* **WHAT TO PRODUCE**
Could you return all of the listing below exactly, please?

* **RECORDS FOR THIS TASK**
= Beginning of Section =
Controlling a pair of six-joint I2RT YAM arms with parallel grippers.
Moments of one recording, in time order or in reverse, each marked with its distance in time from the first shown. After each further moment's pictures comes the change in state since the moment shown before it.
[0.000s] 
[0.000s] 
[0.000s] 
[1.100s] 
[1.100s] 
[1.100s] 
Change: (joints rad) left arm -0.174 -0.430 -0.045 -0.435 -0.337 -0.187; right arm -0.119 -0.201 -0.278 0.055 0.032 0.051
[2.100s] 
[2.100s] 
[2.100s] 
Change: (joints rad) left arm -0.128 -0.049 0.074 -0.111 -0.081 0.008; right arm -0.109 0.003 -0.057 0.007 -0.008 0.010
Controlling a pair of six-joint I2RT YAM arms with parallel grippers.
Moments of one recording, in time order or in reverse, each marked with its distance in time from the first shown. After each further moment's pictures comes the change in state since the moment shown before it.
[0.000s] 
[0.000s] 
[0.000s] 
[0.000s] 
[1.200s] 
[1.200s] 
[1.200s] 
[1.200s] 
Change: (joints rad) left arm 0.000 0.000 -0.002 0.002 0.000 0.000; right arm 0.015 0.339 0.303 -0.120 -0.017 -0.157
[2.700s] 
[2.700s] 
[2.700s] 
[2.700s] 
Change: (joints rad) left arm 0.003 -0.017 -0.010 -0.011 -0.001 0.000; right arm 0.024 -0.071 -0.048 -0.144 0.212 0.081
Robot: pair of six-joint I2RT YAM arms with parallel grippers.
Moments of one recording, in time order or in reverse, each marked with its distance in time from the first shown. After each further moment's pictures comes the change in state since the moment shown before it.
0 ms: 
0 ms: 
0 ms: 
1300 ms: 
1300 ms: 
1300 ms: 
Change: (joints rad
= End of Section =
* **TASK RESULT**
Controlling a pair of six-joint I2RT YAM arms with parallel grippers.
Moments of one recording, in time order or in reverse, each marked with its distance in time from the first shown. After each further moment's pictures comes the change in state since the moment shown before it.
[0.000s] 
[0.000s] 
[0.000s] 
[1.100s] 
[1.100s] 
[1.100s] 
Change: (joints rad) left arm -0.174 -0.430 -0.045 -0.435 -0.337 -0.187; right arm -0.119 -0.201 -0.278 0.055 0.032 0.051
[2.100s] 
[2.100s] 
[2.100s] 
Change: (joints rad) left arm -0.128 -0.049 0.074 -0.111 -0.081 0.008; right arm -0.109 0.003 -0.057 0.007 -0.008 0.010
Controlling a pair of six-joint I2RT YAM arms with parallel grippers.
Moments of one recording, in time order or in reverse, each marked with its distance in time from the first shown. After each further moment's pictures comes the change in state since the moment shown before it.
[0.000s] 
[0.000s] 
[0.000s] 
[0.000s] 
[1.200s] 
[1.200s] 
[1.200s] 
[1.200s] 
Change: (joints rad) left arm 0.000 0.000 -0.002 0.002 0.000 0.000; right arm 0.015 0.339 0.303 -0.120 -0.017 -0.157
[2.700s] 
[2.700s] 
[2.700s] 
[2.700s] 
Change: (joints rad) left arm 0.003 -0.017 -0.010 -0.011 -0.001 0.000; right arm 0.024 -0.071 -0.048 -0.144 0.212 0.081
Robot: pair of six-joint I2RT YAM arms with parallel grippers.
Moments of one recording, in time order or in reverse, each marked with its distance in time from the first shown. After each further moment's pictures comes the change in state since the moment shown before it.
0 ms: 
0 ms: 
0 ms: 
1300 ms: 
1300 ms: 
1300 ms: 
Change: (joints rad

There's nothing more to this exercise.